I am new to these concepts in biology and need some help understanding. My main concern is how to find the enhancer of my gene of interest, specifically the sequence of the enhancer. I am working on a project where I will be attempting to use CRISPR- mediated deletion of the promoter region and enhancer region in my gene of interest FOXN2, in MCF7 Tamoxifen resistant breast cancer cells. I already have the sequence for the promoter region from UCLA's GenomeBrowser, but I'm not sure if the enhancer region sequence can just be looked up on there or anywhere else. Do I need to do a protocol to find the enhancer region myself? I have seen many things about ChIP-Seq and that I may need to do that to get data to find my enhancer but I am just not sure. I plan to use the sequences of the enhancer and promoter region of my gene of interest to create gRNA for CRISPR. Thank you to anyone who can help.
This is actually not a straightforward question. One gene can be regulated by multiple enhancers and one enhancer can regulate multiple genes. Furthermore, enhancer activity is oftentimes cell-type specific.
The only way to really identify whether a given region is a bona fide enhancer for your gene of interest is through experimental validation (e.g. CRISPR perturbation).
To identify candidate enhancers, typically H3K27ac ChIP-Seq and/or ATAC-seq (chromatin accessibility) signal is used. To predict which gene(s) an enhancer is associated with, many studies simply employ a distance threshold (e.g. the gene(s) for which the enhancer is within 50 kb or 100 kb of their promoter or TSS) or simply conservatively select the closest gene. Such predictions perform OK, but they are far from ideal.
In any case, many enhancer databases have been developed based off predictions like these:
- HACER: http://bioinfo.vanderbilt.edu/AE/HACER/
- EnhancerAtlas: http://www.enhanceratlas.org/indexv2.php
- Vista Enhancer browser: https://enhancer.lbl.gov/
And superenhancer databases too:
- dbSUPER: http://asntech.org/dbsuper/index.php
However, again, these just give you candidate enhancer-gene associations that are based off prediction models that are OK but not great. Experimental validation remains necessary.

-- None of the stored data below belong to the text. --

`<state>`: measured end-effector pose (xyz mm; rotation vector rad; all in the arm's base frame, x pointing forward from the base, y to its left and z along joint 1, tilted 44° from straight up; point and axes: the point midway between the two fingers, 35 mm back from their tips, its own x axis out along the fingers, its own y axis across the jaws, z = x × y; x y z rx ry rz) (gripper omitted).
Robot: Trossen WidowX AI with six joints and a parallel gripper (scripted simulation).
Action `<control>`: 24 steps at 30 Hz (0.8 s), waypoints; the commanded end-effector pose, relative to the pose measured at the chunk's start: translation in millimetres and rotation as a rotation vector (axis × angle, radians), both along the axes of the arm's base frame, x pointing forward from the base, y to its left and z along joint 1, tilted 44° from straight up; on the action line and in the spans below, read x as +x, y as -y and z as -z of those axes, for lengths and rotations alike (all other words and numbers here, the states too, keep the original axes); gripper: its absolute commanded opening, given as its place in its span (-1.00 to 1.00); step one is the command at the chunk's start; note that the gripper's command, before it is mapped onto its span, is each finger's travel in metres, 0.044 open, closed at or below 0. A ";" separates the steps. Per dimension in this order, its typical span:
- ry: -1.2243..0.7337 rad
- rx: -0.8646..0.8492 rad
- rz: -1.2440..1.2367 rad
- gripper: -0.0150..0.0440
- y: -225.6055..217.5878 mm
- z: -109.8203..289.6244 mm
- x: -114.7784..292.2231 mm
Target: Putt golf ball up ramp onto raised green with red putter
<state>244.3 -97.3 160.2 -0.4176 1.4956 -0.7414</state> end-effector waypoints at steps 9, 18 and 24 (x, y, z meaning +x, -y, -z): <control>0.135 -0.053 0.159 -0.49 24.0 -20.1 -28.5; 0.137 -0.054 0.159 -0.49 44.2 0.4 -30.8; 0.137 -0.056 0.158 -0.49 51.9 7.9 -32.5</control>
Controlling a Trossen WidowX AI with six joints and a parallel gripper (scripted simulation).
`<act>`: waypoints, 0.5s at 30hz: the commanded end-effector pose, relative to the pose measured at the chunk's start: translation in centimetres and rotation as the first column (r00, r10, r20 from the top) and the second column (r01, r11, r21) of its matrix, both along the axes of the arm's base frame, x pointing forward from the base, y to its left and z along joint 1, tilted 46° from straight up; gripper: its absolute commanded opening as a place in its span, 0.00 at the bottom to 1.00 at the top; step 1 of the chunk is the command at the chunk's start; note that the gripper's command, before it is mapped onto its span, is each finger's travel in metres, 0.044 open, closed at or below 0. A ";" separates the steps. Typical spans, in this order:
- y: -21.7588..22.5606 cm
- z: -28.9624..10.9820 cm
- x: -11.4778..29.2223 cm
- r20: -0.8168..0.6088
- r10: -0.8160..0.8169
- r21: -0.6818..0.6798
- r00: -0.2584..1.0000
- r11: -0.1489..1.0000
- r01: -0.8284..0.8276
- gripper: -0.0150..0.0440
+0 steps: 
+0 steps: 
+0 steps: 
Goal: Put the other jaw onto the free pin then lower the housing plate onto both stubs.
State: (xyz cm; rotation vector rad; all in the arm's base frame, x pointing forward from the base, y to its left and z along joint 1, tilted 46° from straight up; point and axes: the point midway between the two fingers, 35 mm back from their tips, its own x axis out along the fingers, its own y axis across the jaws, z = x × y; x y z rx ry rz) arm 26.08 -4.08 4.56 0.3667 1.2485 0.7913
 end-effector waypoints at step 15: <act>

Better prediction models are still actively being developed; the most recent enhancer-gene association prediction model, which integrates chromatin accessibility, H3K27ac signal, and Hi-C contact data, was just published just last month: Fulco, Nasser, et al. Nature Genetics, 2019, https://www.ncbi.nlm.nih.gov/pubmed/31784727 - This paper (based mainly on work done at the Broad Institute) is worth checking out just to give you a better idea of enhancer-gene associations and the challenges of identifying them.